1. By 31 December 2027, the Commission shall present a report to the European Parliament and to the Council on the implementation of this Directive.

2. When drawing up the report, the Commission shall take into account the information communicated by Member States pursuant to Article 7.

3. The Commission shall publish the report on its website.

CHAPTER IV
FINAL PROVISIONS

Article 9 - Exercise of Delegation

1. The power to adopt delegated acts is conferred on the Commission subject to the conditions laid down in this Article.

2. The power to adopt delegated acts referred to in Article 4(5) shall be conferred on the Commission for an indeterminate period of time from [OP insert the date of entry into force of this Directive].

3. The delegation of power referred to in Article 4(5) may be revoked at any time by the Council. A decision to revoke shall put an end to the delegation of the power specified in that decision. It shall take effect the day following the publication of the decision in the Official Journal of the European Union or at a later date specified therein. It shall not affect the validity of any delegated acts already in force.

4. Before adopting a delegated act, the Commission shall consult experts designated by each Member State in accordance with the principles laid down in the Interinstitutional Agreement of 13 April 2016 on Better Law-Making.

5. As soon as it adopts a delegated act, the Commission shall notify it to the Council.

6. A delegated act adopted pursuant to Article 4(5) shall enter into force only if no objection has been expressed by the Council within a period of 2 months of notification of that act to the Council or if, before the expiry of that period, the Council has informed the Commission that it will not object. That period shall be extended by 2 months at the initiative of the Council.

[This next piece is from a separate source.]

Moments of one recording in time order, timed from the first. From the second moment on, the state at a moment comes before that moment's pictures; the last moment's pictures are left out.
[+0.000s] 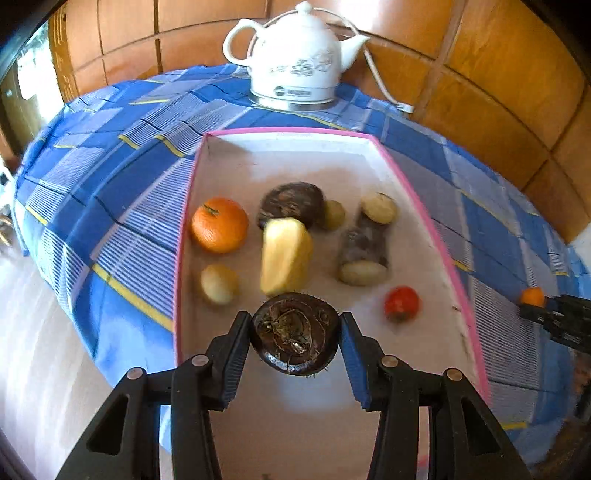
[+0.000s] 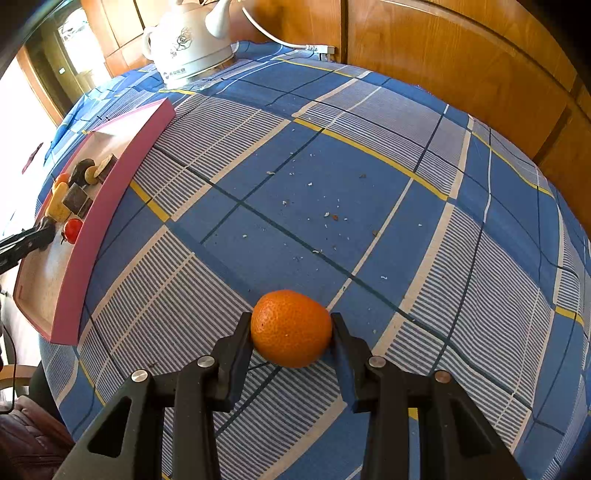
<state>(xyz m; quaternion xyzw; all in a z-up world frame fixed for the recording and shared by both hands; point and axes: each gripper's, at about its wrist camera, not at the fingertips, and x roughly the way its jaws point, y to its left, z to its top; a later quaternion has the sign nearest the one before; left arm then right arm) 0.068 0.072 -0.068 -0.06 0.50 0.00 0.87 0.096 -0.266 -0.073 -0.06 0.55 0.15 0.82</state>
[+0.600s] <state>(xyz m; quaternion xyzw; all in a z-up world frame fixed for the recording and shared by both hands) 0.061 0.081 -0.064 -0.07 0.47 0.03 0.88 0.097 -0.267 -0.073 -0.05 0.55 0.15 0.82</state>
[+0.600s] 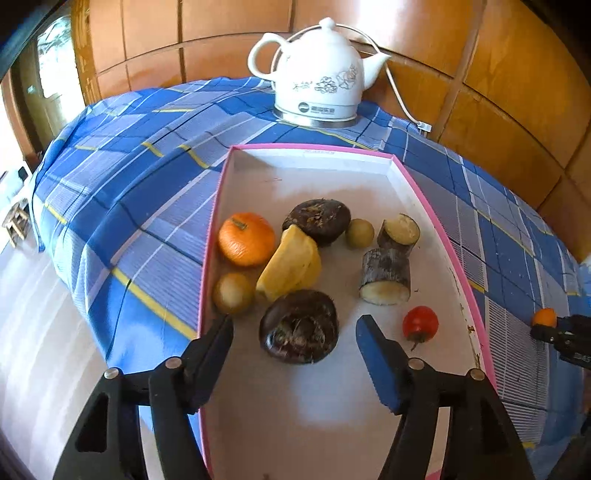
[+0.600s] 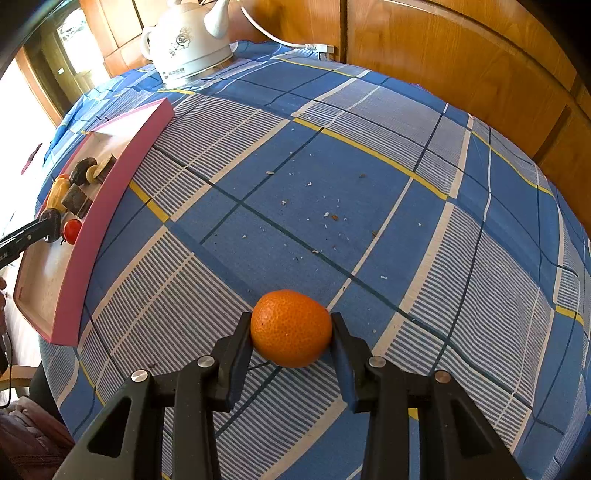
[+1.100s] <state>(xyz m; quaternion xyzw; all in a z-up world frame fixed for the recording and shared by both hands) 0.039 0.062 -0.037 -0.04 0.43 0.03 0.90 0.094 -0.264 -0.073 -0.07 0.55 0.15 0.82</state>
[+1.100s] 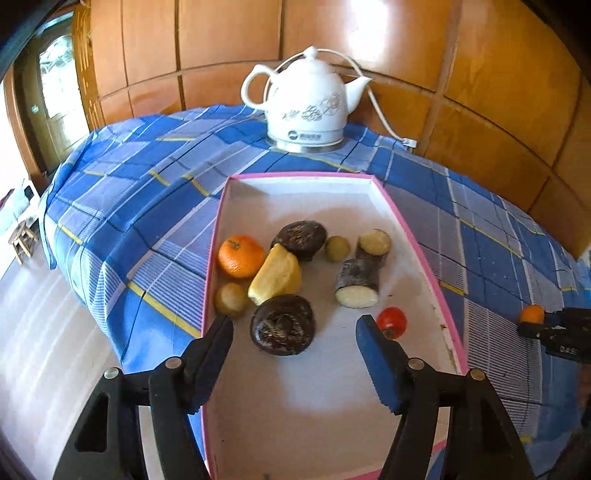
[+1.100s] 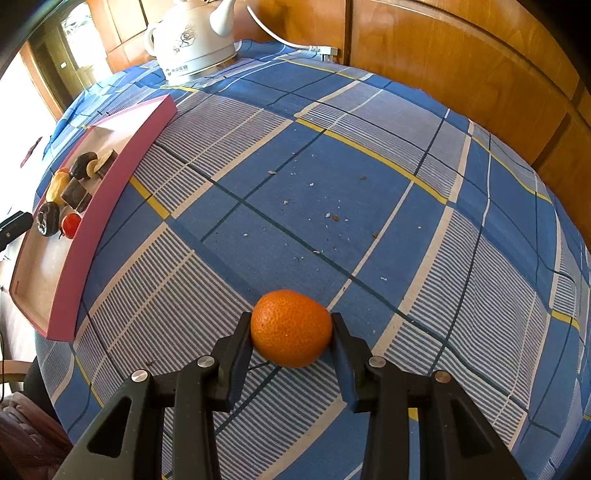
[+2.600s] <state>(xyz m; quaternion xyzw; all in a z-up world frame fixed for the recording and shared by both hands) 0.026 0.079 -0.031 -0.07 0.41 0.03 0.91 0.089 -0.230 -0.052 -0.06 0.53 0.17 0.83</state>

Article 10 - Informing the European Parliament

The European Parliament shall be informed of the adoption of delegated acts by the Commission, of any objection to them, and of the revocation of a delegation of powers by the Council.

Article 11 - Transposition

1. Member States shall adopt and publish, by [31 December 2023] at the latest, the laws, regulations and administrative provisions necessary to comply with this Directive. They shall forthwith communicate to the Commission the text of those provisions.

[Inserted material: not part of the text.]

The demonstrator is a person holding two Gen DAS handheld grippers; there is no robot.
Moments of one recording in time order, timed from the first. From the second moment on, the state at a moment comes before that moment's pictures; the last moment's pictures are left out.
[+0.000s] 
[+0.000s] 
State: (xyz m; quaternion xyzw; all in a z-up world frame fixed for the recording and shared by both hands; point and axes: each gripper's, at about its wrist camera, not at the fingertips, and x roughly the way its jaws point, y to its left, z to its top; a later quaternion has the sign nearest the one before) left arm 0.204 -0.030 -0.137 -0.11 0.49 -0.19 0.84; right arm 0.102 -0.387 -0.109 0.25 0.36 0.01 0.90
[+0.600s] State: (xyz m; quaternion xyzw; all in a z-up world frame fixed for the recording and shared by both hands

They shall apply those provisions from [1 January 2024].

When Member States adopt those provisions, they shall include a reference to this Directive or accompany those provisions with such a reference on the occasion of their official publication. Member States shall determine how such reference is to be made.

2. Member States may defer the application of the provisions of this Directive to taxpayers that on [1 January 2024]  benefit from an allowance on equity under national law for a period up to 10 years and in no case for a period longer than the duration of the benefit under national law. 

3. Member States shall communicate to the Commission the text of the main provisions of national law which they adopt in the field covered by this Directive.

Article 12 - Entry into force

This Directive shall enter into force on the twentieth day following that of its publication in the Official Journal of the European Union.

Article 13 - Addressees

This Directive is addressed to the Member States.